§ Requirement:
Find and copy the lines in the records beneath this task that contain the word "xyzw".

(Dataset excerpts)
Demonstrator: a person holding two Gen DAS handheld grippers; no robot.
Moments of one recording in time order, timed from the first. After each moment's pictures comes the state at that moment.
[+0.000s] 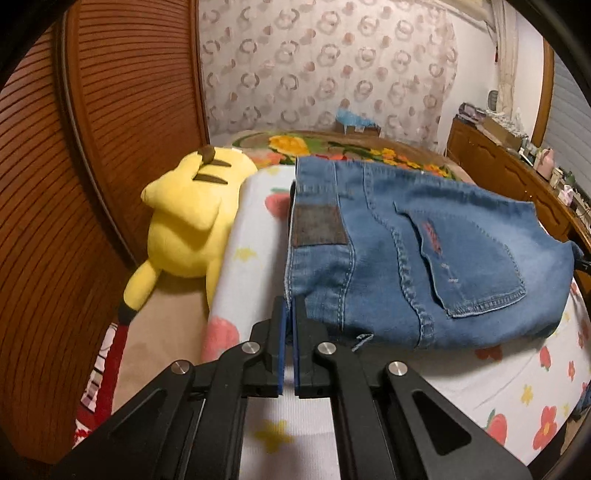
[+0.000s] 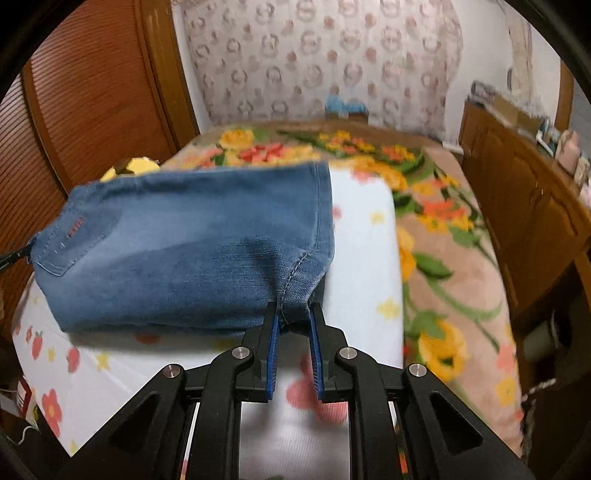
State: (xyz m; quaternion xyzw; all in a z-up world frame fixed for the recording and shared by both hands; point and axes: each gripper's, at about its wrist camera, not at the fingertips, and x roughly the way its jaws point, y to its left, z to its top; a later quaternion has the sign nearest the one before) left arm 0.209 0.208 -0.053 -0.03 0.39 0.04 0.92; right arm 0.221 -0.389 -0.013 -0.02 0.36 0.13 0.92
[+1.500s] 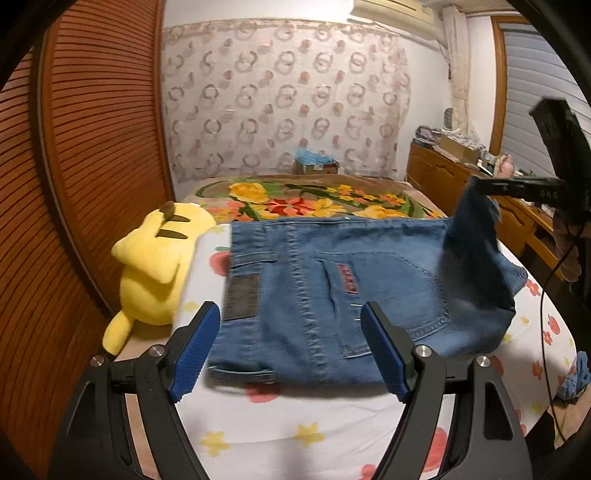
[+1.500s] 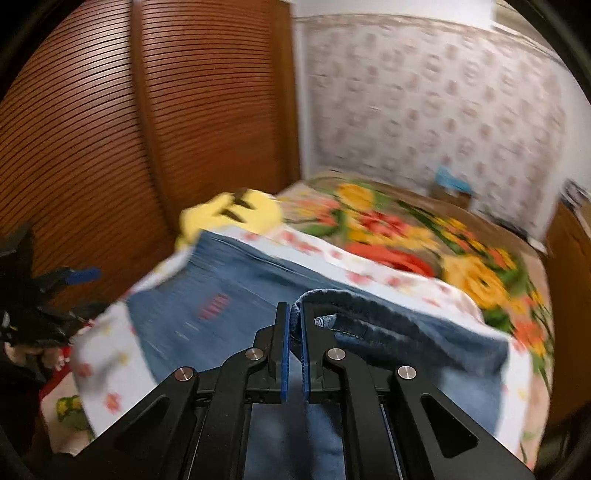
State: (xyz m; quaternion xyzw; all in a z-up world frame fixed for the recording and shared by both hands) left arm 0.185 0.166 -0.003 -0.01 0.30 -0.03 0.95; right arm 0.239 -0.175 0.084 -0.11 0.26 0.32 0.91
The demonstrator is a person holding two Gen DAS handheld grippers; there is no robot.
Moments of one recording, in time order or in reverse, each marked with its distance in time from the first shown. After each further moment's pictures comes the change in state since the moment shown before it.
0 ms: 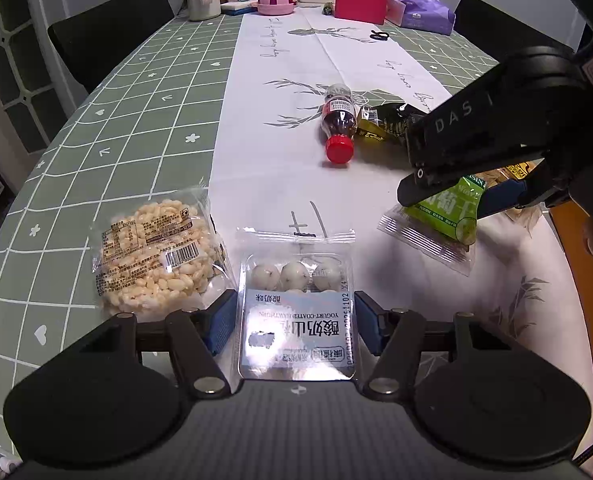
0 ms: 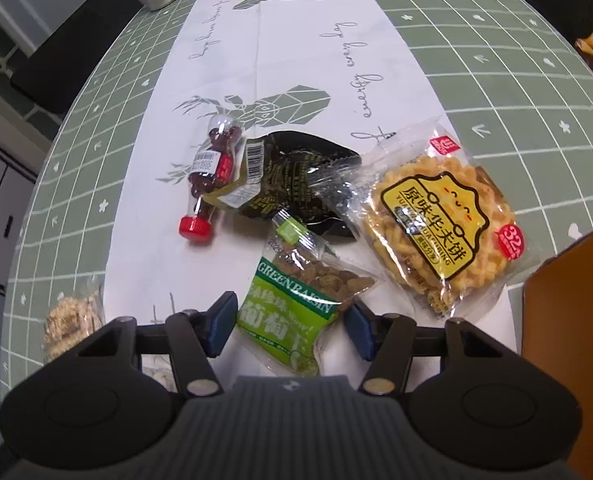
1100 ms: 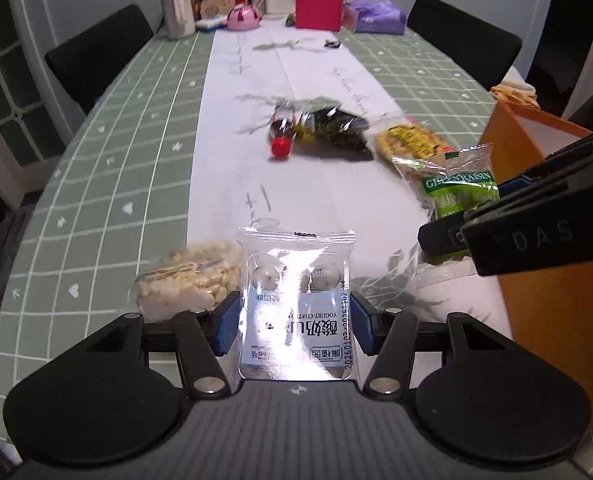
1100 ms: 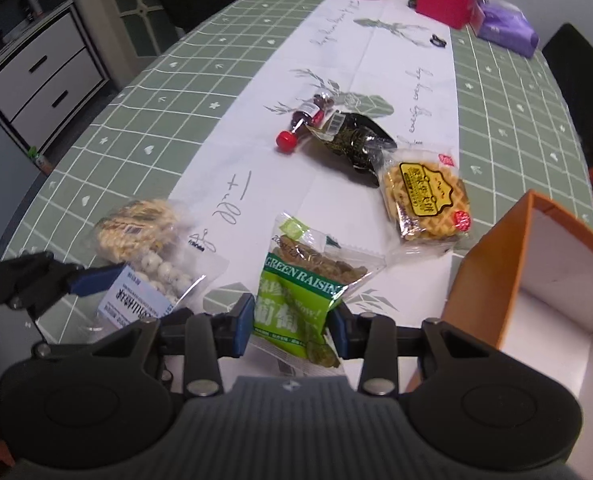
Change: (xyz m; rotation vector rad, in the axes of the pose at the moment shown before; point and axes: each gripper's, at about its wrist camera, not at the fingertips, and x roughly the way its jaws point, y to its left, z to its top) left arm -0.094 -0.037 -0.023 0.074 -0.009 -0.034; right arm -0.132 0.009 -0.084 -0.441 -0.025 0.021
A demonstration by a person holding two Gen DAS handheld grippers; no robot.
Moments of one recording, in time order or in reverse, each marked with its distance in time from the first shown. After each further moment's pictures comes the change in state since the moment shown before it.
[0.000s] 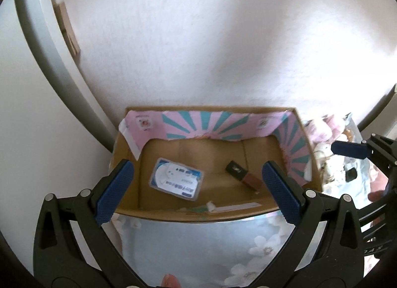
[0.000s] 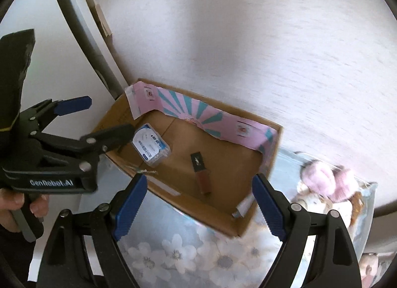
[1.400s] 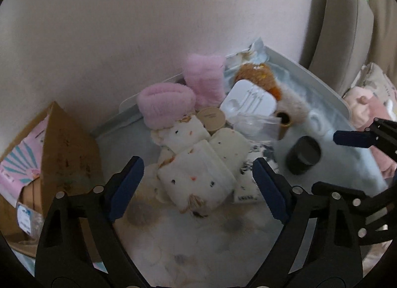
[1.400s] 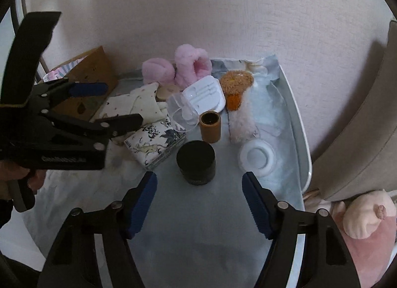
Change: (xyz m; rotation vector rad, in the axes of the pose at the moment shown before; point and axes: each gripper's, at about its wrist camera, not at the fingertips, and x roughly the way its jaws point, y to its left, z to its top) left arm 0.117 -0.300 -0.083 0.444 -0.042 -0.164; right arm -0.009 -0.218 -0.219 0.217 -0.140 -0.189
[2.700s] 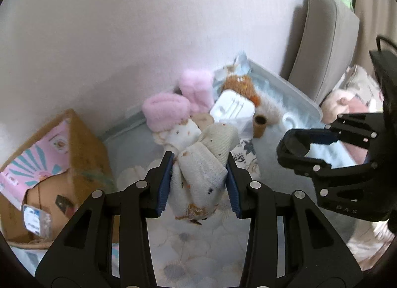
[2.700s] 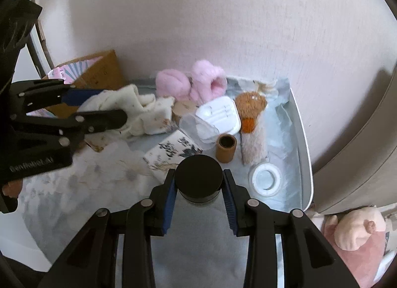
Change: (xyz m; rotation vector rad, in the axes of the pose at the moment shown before) left arm -0.064 0.017 0.002 0.006 -0.034 -0.097; right arm 0.008 0.045 0.036 -0.061 -0.004 -0.031
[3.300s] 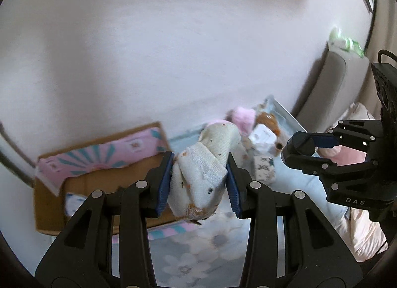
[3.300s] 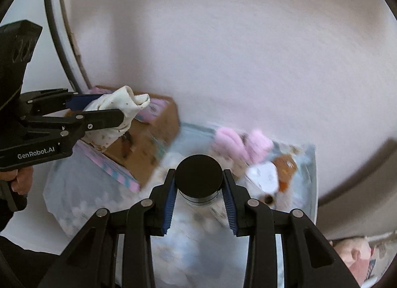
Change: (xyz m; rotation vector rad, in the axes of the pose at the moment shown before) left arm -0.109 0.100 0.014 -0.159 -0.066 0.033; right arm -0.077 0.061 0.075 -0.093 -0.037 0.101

§ Task result:
State: (xyz m; quaternion xyzw; all in a z-up world frame fixed for the recording and shared by both hands; point and axes: each gripper's, at about its wrist camera, not at the fingertips, and x roughly the way its jaws point, y to its left, z to its top; a later quaternion has the sign nearest the one before) left arm 0.209 0.208 -0.053 -0.03 0.39 0.04 0.92; right arm 0.221 -0.389 -0.013 -0.02 0.36 0.13 0.92
State: (xyz m; quaternion xyzw; all in a z-up world frame fixed for the recording and shared by both hands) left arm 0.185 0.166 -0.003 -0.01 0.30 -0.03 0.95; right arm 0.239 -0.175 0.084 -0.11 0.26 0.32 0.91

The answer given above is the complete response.